Extending Fleet Asset Life Cycles With Technology

The current state of infrastructure often dictates fleet asset planning and procurement, but what about the future? We all know that planning for infrastructure is important, but it’s just as important to guard against major disruptions like the October 2017 hurricanes. Protection against the unforeseen is one of the key roles of a procurement department.

With the fleet industry focused on reducing costs, managing growth, and improving reliability, there is a continuous emphasis on reducing the fleet’s operating costs. As a result, there is an increased emphasis on finding ways to minimize the potential for asset failures. One of the simplest ways to do this is to ensure that the fleet operates as frequently and as safely as possible.

What are Fleet Asset Life Cycles?

The Fleet Asset Life Cycle (FLAC) is a method for maintaining, replacing, and upgrading an organization’s fleet assets over time. Many organizations use it to guide the replacement of their fleet assets and justify purchasing new assets. For example, an organization might decide to replace several vehicles in the fleet every five years or purchase a new asset every three years.

Given that a fleet’s life cycle is not static but instead can change over time, it is important to think about the maintenance and repair needs of a fleet and how new technologies can influence that process. In order to do this, we need to understand a fleet’s Asset Life Cycle (ALC). The ALC is an understanding of a fleet’s strategic, operational, and physical needs and its drivers (such as growth, maintenance, and reuse). This understanding is used to design and justify the upgrade and replacement of a fleet’s assets (parts and vehicles) through a life cycle.

Here are important factors to consider in extending fleet asset life cycles with technology:

Whole Of Life Costs

The global transport industry is currently spending billions of dollars on fleet maintenance, vehicle rehabilitation, and fleet management processes. Fleet management is often referred to as the single largest cost in any trucking company, yet most companies continue to invest in outdated systems and processes. It is one of the most critical parts of running a transportation company. Costing out the entire fleet allows fleet managers the opportunity to plan for their fleet of vehicles and their technicians properly. Fleet maintenance and repair costs should be evaluated and budgeted for each vehicle in the fleet to ensure that the maintenance costs do not outweigh the cost of replacement.

Maintenance Costs

Maintenance costs are an important component of an organization’s total cost of ownership (TCO), but many businesses are unaware of these hidden costs.

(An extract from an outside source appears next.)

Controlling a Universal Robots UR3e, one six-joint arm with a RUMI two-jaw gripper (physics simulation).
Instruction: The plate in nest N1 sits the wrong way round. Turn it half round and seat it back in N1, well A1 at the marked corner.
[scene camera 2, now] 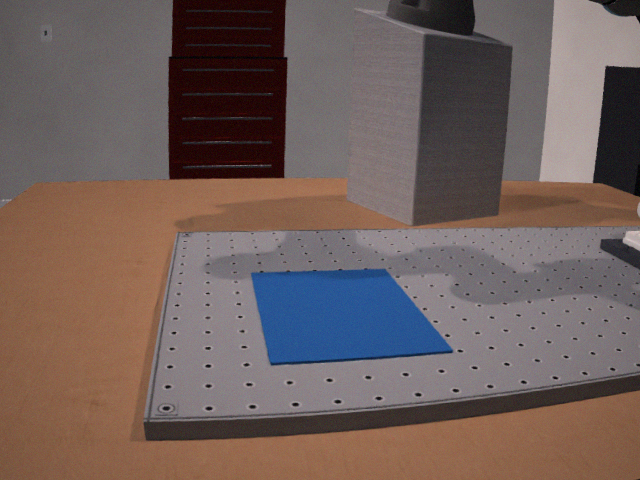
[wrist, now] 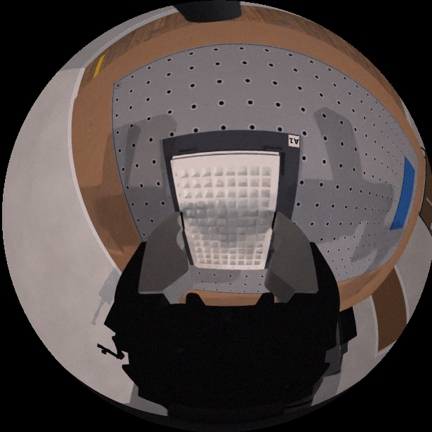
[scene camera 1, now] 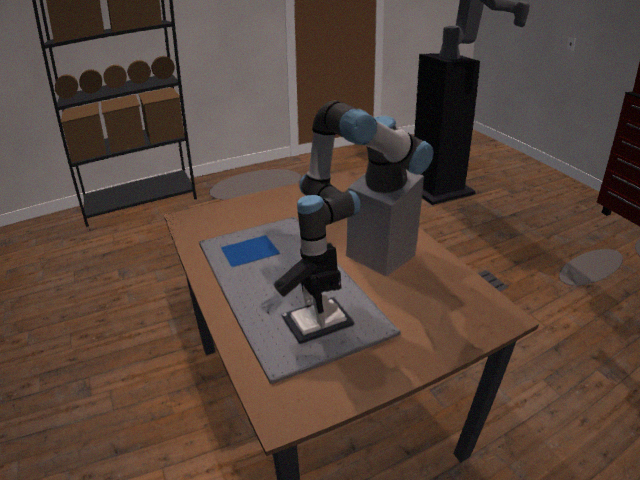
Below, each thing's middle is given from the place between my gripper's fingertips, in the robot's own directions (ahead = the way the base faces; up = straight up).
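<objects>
The dark nest (scene camera 1: 291, 324) has my gripper 1 cm above it and 1 cm past it. Counted from my hand, the white well plate (scene camera 1: 305, 319) is 1 cm behind, and the blue mat (scene camera 2: 307, 317) is 6 cm ahead, 42 cm to the right and 2 cm below. Going by their middles, of the things named here the blue mat is the farthest from my gripper.
</objects>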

The average truck owner spends $1,200 a year on maintenance, with vehicle service and repair costs accounting for only one-third of this. In fact, according to the Federal Motor Carrier Safety Administration (FMCSA), the average driver is responsible for more than $2,800 a year in maintenance alone.

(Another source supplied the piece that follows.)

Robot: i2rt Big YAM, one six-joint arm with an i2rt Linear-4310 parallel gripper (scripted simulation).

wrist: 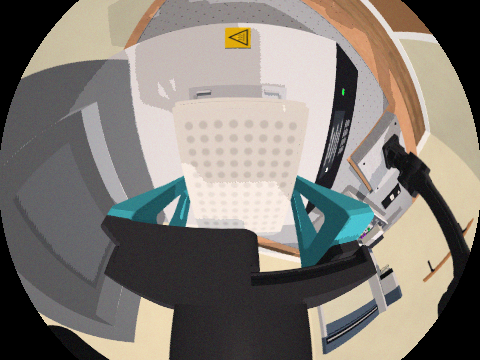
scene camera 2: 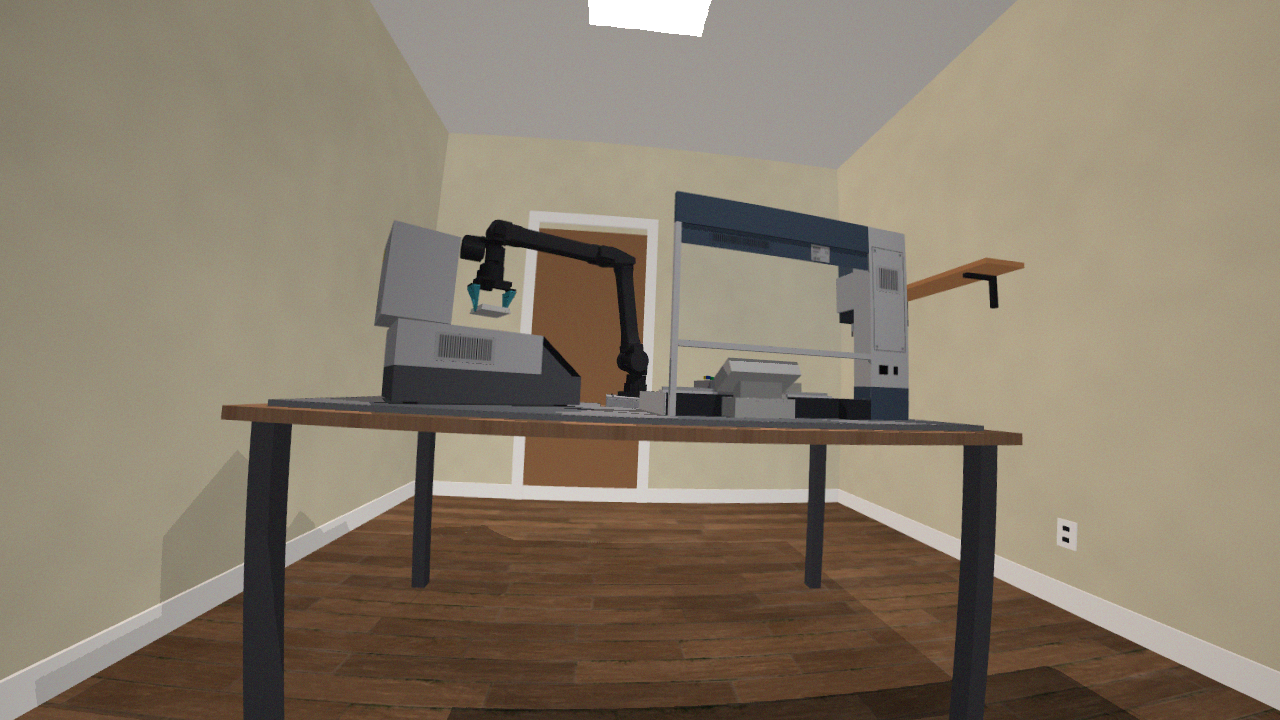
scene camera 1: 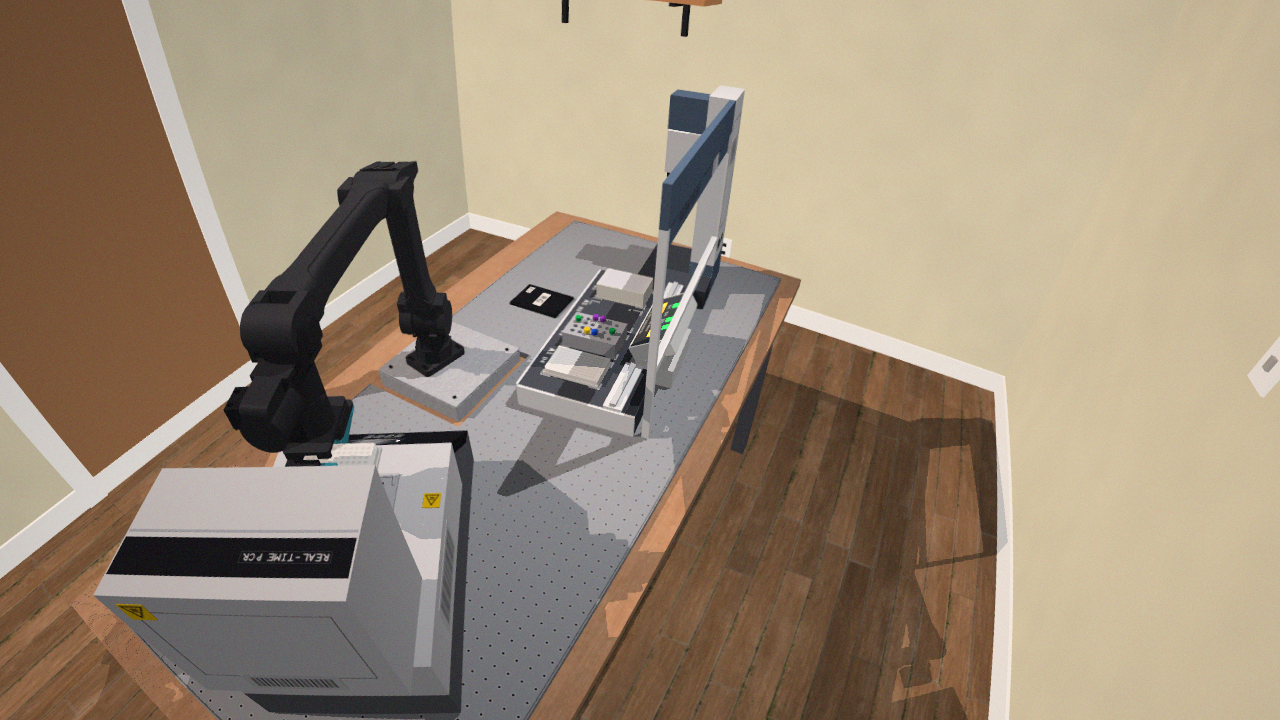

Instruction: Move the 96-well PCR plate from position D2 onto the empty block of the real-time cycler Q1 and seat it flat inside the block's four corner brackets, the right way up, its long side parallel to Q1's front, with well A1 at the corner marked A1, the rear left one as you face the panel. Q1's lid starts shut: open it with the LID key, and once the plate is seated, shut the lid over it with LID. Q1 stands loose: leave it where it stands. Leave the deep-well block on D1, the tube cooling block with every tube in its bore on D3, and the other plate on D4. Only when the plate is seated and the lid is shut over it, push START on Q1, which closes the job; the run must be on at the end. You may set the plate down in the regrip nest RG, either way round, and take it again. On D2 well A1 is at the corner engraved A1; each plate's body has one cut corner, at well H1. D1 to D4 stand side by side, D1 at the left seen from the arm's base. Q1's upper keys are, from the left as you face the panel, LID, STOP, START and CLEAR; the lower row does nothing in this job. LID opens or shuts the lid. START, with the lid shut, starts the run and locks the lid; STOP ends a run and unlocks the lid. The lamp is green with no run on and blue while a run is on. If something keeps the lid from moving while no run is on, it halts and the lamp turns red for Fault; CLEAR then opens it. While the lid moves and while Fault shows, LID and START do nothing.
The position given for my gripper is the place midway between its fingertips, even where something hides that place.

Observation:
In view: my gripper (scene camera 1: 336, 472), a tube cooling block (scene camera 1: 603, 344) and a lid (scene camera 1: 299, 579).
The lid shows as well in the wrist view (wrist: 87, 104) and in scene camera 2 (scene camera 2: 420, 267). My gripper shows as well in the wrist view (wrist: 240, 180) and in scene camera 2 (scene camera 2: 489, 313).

Delaying Replacement Of Vehicles

The automotive industry is currently experiencing a growing focus on the importance of extending the life cycles of vehicles. With vehicle sales on the rise and prices dropping as a result of oversupply, it is becoming increasingly important to try and generate a greater return on investment for the fleet owner.

Calculating Your Business Vehicle’s Useful Life

Fleet asset management is key to reducing waste and fuel stress on vehicles and increasing productivity and profitability. It also plays a key role in marketing and sales, as it helps identify and analyze the life cycle of a vehicle. This is the end of the vehicle’s life cycle, where the vehicle is no longer useful and is eventually disposed of. Fleet managers need to know the age of these vehicles, as well as their useful life. Useful life is determined by the expected useful life of the vehicle, which includes a range of useful life based on vehicle usage. It is also determined by additional factors, such as maintenance and wear and tear.

On an operational level, the availability of new technologies to improve asset performance is an integral part of a transportation and logistics department’s ability to meet customer satisfaction and return on investment. However, a transportation and logistics department also has to manage a fleet of assets that are aging.